– Иди… – едва слышно, а мне руки разжимать не хочется. Так страшно опять возвращаться к пьяному чужому Максиму. Хочется глаза сильно зажмурить, а открыв, убедиться, что все это сном дурным было. Только не сон это, а страшная реальность, в которой мне теперь выживать приходится, и нет никакой уверенности, что завтрашний день последним не станет.

– Иди… все хорошо будет.

Не будет. Теперь уже никогда все не будет хорошо. Я не развижу все это, я не забуду, я не вылечусь, и эта боль оставит свои шрамы навечно.

– Эй…эй ты! Ты что там делаешь, мать твою?

Обернулась, а из-за кустов один из боевиков вышел, застегивая ширинку, и тут же за ствол схватился.

– Воды… воды просил… сжалилась, подошла.

Прохрипел Славик, но тут же получил прикладом по ребрам и глухо застонал.

– Ты, курвааа, ты что делала здесь?

– Он…он стонал, и я подошла.

– На улице что делала?

Навис надо мной жуткий, вонючий и борода до груди достает.

– Астма у меня… воздухом подышать вышла.

– Астма?

Сгреб за грудки, тряхнул, и у меня нож, который я у Максима взяла, из рук выпал.

– Что за… – подобрал нож и на меня смотрит, а я судорожно сглотнула и пальцы в кулаки сжала.

– Отпусти. Это жена Аслана. К нему отведи, пусть сам разбирается с бабой своей.

– Да ее, бл*дь, за то, что к свинье этой неверной подошла, зашибить надо! Трогала его вроде или показалось мне!

– Пусть муж разбирается, правильно Мустафа сказал, – голос узнала и замерла, не оборачиваясь, – запри в кладовке. Аслан встанет, сам решит, что делать с ней.

– Я б допросил сучку! Она тоже русская. О чем говорила с ним? Почему с ножом? Освободить хотела его?

– Жена Аслана это – я сказал! Даже если она б его сейчас на волю выпустила – он решать будет!

Шамиль грозно исподлобья на своего посмотрел, и тот назад отступил и мне кивнул.

– За мной иди. До утра в кладовке посидишь.

Я на Славика посмотрела и, тяжело выдохнув, пошла следом за бородатым, он мне дверь открыл в каком-то сыром узком помещении, заставленном банками с консервами, и, втолкнув внутрь, закрыл дверь снаружи.

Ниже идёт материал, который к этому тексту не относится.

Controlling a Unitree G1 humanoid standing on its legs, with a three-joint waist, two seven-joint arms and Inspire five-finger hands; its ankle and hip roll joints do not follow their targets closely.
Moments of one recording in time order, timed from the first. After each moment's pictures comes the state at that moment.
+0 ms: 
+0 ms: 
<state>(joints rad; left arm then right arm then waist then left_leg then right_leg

Руки продолжали дрожать и в кармане платья ключ. Если бы они его увидели, то это, наверное, был бы конец. Я пошарила по полкам и спрятала ключ за банками. Значит, дети не автобусе. И я даже не знаю хорошо ли это или нет. Внутри теплилась еще какая-то призрачная надежда на то, что Максим спрятал детей, и они в тепле и не голодны. Какая-то часть меня искренне в это верила. Не могла я смириться с тем, что он одичал настолько… что не помнит, как сильно любил свою маленькую принцессу. Как был ей долгое время и мамой, и папой.

Закрыла глаза и опустила голову на руки. Сама не заметила, как задремала. После страшной бессонницы, мучавшей меня все эти дни, я впервые заснула. Вскинула голову от того, что дверь отворилась. Не успела прийти в себя и даже проснуться, как меня схватили за шкирку, за волосы и впечатали в стену с такой силой, что потемнело перед глазами.

– Ты что сделала, дура? Что сделала, мать твою? И мне что, бл*дь, с этим делать?

Глаза в глаза и жутко от того, что его трясет от ярости так, что руки, сжимающие меня, дрожат.

– Чего ты лезешь, бл***дь? Какого хрена? Просто сиди в комнате. Это так сложно? Отвечай! Сложноооо?

– Сложно! – выплюнула ему в лицо. – Сложно! Ты не говоришь, где дети! Ты… ты истязаешь его… ты… ты людей убиваешь… женщин… как сидеть?

– Молча! – мрачно прорычал мне в лицо и, схватив за руку, поволок на улицу. Вытянул во двор туда, где сидела толпа дружков во главе с самой главной мразью – Шамилем. Толкнул в спину к дереву.

– Зарезать она его хотела. За то, что меня убить собирался.